This is incredible.

o3 and o4-mini are massive leaps towards a versatile general purpose AI.
This is insane — the model intelligently knew exactly what the person wrote here — actually figured out it was upside down and rotated it.

They are taking things to a whole new level with complex multimodal reasoning.
This one is even more insane — it easily solved a complicated maze and accurately drew the path it took from start to finish.

With perfectly accurate code to draw the path.

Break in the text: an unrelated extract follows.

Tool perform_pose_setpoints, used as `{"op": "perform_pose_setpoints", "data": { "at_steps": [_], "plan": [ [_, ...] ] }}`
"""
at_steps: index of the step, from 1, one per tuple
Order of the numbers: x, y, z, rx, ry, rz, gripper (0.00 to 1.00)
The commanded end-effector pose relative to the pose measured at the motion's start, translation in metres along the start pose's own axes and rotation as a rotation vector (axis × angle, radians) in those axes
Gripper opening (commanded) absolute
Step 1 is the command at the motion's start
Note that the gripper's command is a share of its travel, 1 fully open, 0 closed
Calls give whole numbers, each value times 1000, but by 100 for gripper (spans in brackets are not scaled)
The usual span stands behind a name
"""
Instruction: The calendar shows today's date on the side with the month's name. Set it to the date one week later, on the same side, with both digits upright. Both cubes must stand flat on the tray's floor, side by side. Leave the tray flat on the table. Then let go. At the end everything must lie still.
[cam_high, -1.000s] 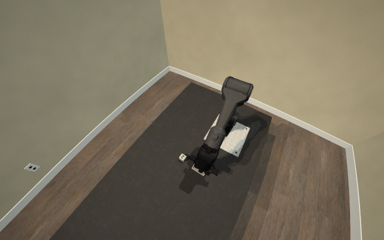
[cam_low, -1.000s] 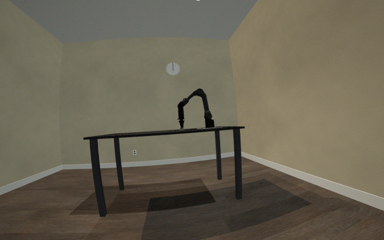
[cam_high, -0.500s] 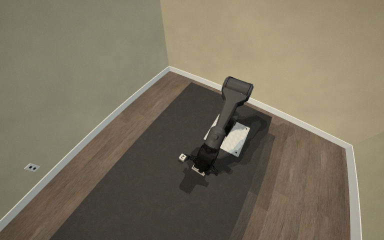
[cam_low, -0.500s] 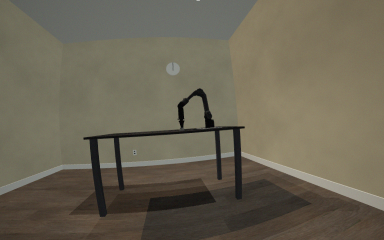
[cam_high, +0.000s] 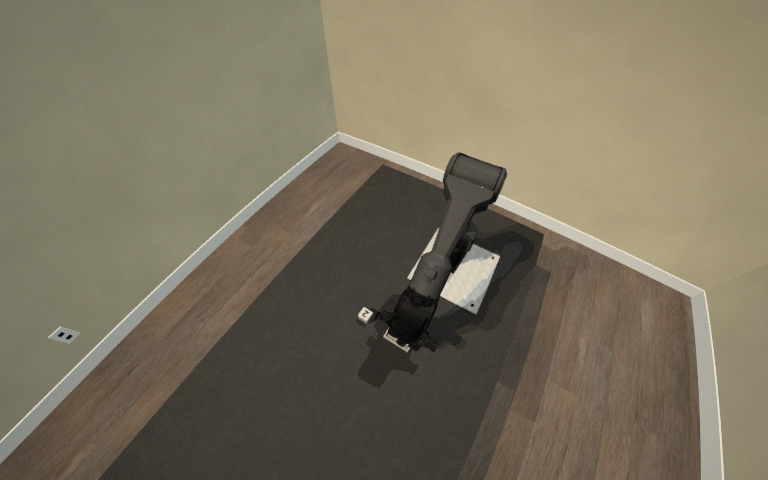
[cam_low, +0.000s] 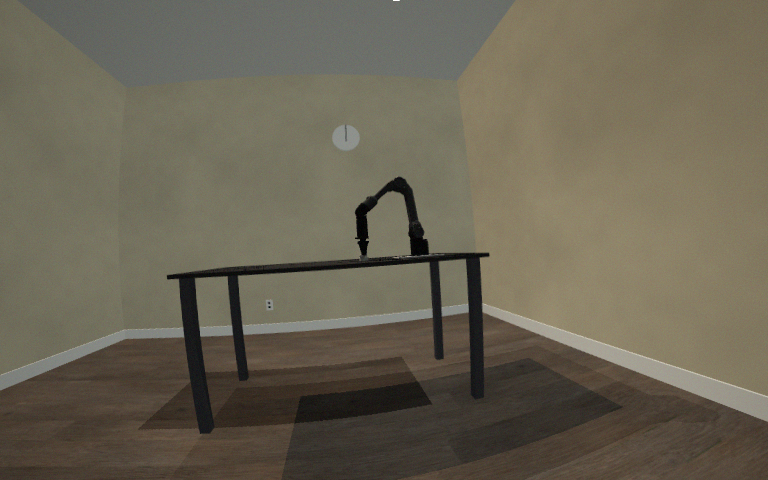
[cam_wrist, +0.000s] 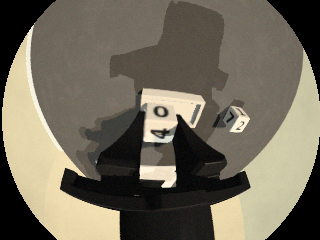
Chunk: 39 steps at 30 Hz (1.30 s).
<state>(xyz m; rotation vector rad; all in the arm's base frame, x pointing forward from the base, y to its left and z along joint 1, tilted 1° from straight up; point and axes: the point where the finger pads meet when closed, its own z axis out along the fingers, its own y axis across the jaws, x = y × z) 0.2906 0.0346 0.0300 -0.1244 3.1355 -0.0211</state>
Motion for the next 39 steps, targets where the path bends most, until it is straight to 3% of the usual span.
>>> {"op": "perform_pose_setpoints", "data": {
  "at_steps": [1,39],
  "plan": [
    [0,0,1,1,1,1,33],
    [1,0,10,1,2,1,33]
  ]
}}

Multimodal reasoning is a major step towards an AI that could understand and interact with the entire virtual or physical world in every possible way.
Imagine how much more powerful it would be when they start thinking with audio and video.
It’s a major step towards a general purpose AI that can work with any kind of data in any situation.
o3: Powerful multimodal reasoning model — deeper analysis, problem-solving, decision-making.
o4-mini: Smaller sibling of o4 — efficient but still pretty impressive.
The possibilities are endless:
- Solve complex visual puzzles — like we saw for the maze
- Navigate charts, graphs, and infographics
- Perform spatial and logical reasoning grounded in visuals
- Blend information from images and text to make better decisions
Multimodal reasoning AI isn’t just gonna write code or help you decide where to go on your next holiday.
It’ll be able to work directly with:
- Blueprints and maps
- Body language
- Scientific diagrams
This will be huge for AIs that interact with the physical world.
Imagine your personal AI assistant that could infer your desires without you even having to tell it anything.
Now we mostly talk to assistants in just text format…
But with multimodal AI’s they could use input from so many other things other than the words you’re actually saying:
- The tone of your voice (audio)
- Your facial expression (visual)
- Your body language (visual)
And of course still using context from your previous messages and conversations.
It could understand you at such a deep level and give ultra-personalized suggestions for whatever you ask.